A resistência à insulina (RI) é um dos principais fatores ligados à síndrome metabólica, diabetes tipo 2 e doença hepática gordurosa não alcoólica (DHGNA). A busca por marcadores acessíveis e de baixo custo para sua detecção precoce é cada vez mais relevante.
Entre esses marcadores, as enzimas hepáticas, especialmente ALT (alanina aminotransferase, também chamada TGP) e AST (aspartato aminotransferase, ou TGO), vêm se destacando como ferramentas úteis.
Neste artigo Iremos explorar:
ToggleAminotransferases e metabolismo da glicose
As aminotransferases participam ativamente do metabolismo de aminoácidos e da gliconeogênese:
- A ALT permite a transferência do grupo amino do glutamato para o piruvato → formando alanina e α-cetoglutarato.

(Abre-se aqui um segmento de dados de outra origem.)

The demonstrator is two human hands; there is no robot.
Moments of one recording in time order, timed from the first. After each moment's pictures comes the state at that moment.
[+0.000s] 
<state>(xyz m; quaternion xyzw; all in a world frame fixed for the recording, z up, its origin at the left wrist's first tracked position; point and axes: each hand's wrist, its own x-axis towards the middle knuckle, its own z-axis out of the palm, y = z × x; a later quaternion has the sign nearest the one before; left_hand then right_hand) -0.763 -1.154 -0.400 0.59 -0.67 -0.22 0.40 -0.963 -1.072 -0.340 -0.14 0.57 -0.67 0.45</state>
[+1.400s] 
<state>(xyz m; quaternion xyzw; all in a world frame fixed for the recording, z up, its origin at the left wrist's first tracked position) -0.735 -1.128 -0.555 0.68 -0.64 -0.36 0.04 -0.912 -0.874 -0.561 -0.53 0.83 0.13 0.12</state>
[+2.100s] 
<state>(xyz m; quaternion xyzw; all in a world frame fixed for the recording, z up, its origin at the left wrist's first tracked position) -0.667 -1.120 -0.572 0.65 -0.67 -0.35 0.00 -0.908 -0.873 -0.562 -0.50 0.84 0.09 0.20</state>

- Esse processo pode estimular a liberação de glucagon no pâncreas e aumentar a produção de glicose (gliconeogênese), especialmente em indivíduos obesos.

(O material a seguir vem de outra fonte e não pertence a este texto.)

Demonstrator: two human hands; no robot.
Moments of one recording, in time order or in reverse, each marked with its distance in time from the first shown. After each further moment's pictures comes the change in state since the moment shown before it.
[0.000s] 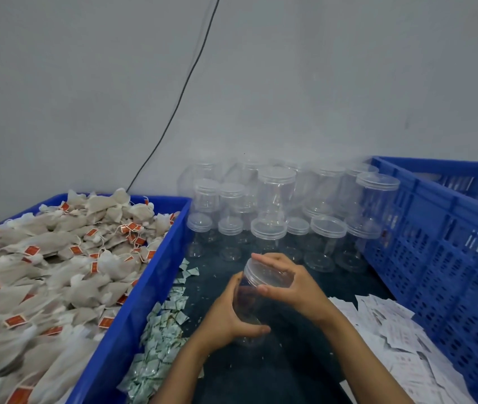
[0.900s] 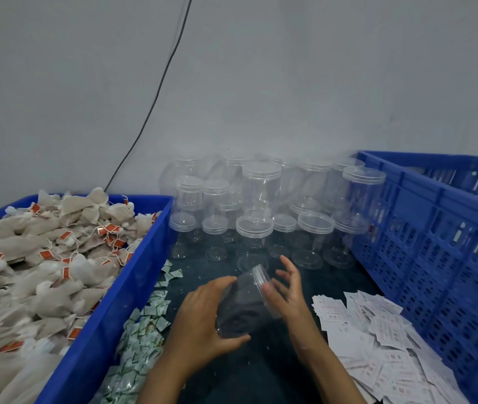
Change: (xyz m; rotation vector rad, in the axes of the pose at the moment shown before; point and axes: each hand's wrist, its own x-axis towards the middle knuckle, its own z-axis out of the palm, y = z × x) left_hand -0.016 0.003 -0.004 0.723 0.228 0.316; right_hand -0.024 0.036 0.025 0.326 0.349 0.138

Assim, níveis elevados dessas enzimas podem sinalizar alterações metabólicas associadas à RI.
Dano hepático e resistência à insulina
A própria resistência à insulina causa impacto no fígado, gerando:
- Esteato-hepatite (inflamação associada ao acúmulo de gordura no fígado).
- Elevação de enzimas hepáticas (ALT e AST) no sangue.

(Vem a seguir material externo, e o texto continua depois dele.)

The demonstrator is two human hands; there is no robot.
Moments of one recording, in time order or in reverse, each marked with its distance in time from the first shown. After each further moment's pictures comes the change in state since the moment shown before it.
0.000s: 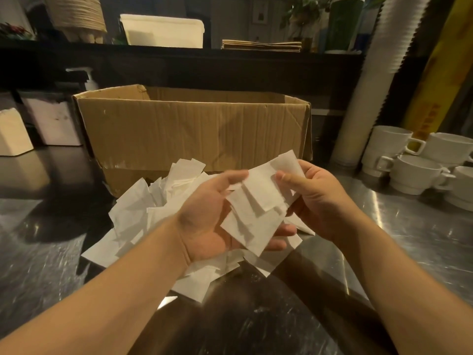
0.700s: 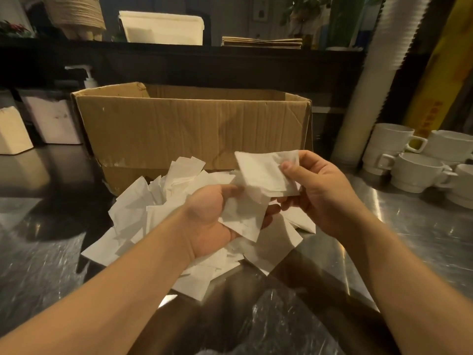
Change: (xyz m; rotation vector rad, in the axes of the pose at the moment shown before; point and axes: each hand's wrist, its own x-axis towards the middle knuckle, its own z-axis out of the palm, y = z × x) left_hand 0.013 -0.006 -0.010 -0.065 0.281 0.137; right_hand -0.005 -0.008 0.000 -0.008 -0.004 -0.084
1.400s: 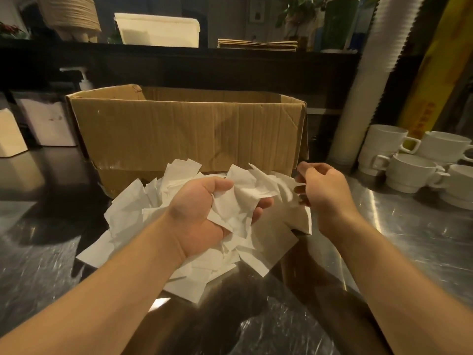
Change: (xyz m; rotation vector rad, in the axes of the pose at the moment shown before) left_hand -0.011 0.010 0.001 0.009 0.036 0.007; right_hand 0.020 0.019 -0.009 -0.300 0.539 0.066
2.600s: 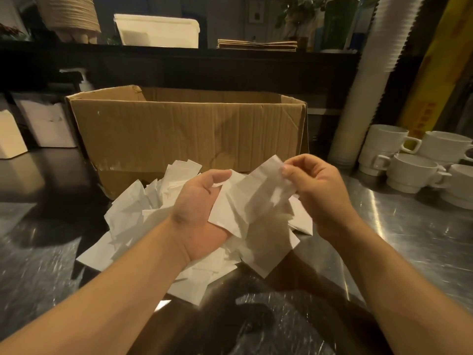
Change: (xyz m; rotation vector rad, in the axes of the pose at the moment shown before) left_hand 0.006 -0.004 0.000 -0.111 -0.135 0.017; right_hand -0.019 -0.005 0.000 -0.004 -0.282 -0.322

Esse perfil bioquímico pode, portanto, servir como fator de triagem para RI, SM e DHGNA.
Evidências em larga escala
Um estudo com mais de 10.000 homens e mulheres coreanos avaliou a relação entre níveis de ALT e a razão ALT/AST com diferentes índices de resistência à insulina:
- Glicemia de jejum
- Insulina
- HOMA-IR
- Função das células β
Resultados:
- ALT isoladamente já apresentou correlação positiva e consistente com os quatro índices de RI, em ambos os sexos.
- Mas a razão ALT/AST teve maior poder preditivo, especialmente:
- Para glicemia de jejum e HOMA-β em homens.
- Para todos os índices de RI em mulheres.
- Para glicemia de jejum e HOMA-β em homens.
Isso sugere que ALT/AST é mais robusto do que ALT isoladamente como marcador preditivo de resistência à insulina.
Conclusão científica
A razão ALT/AST surge como uma ferramenta simples, prática e acessível para rastrear resistência à insulina em grandes populações, independentemente de sexo, presença de diabetes, dislipidemia, obesidade ou consumo de álcool.

O Papel do Nutricionista
O nutricionista pode usar esse conhecimento na prática clínica para:
- Interpretar exames laboratoriais de forma integrada, reconhecendo a relação entre enzimas hepáticas e risco metabólico.
- Identificar precocemente resistência à insulina, permitindo intervenções nutricionais antes da progressão para DM2 ou DHGNA.
- Prescrever planos alimentares personalizados que reduzam inflamação hepática, resistência insulínica e sobrecarga metabólica.
- Apoiar a saúde intestinal e hepática, utilizando estratégias anti-inflamatórias, probióticos, prebióticos e ajuste da qualidade das gorduras.
- Colaborar com equipe multiprofissional para prevenir complicações metabólicas e hepáticas a longo prazo.
Mensagem final: incluir ALT e, principalmente, a razão ALT/AST como marcador bioquímico pode ser uma estratégia poderosa de rastreio em saúde metabólica, ampliando a precisão do olhar nutricional na prática clínica.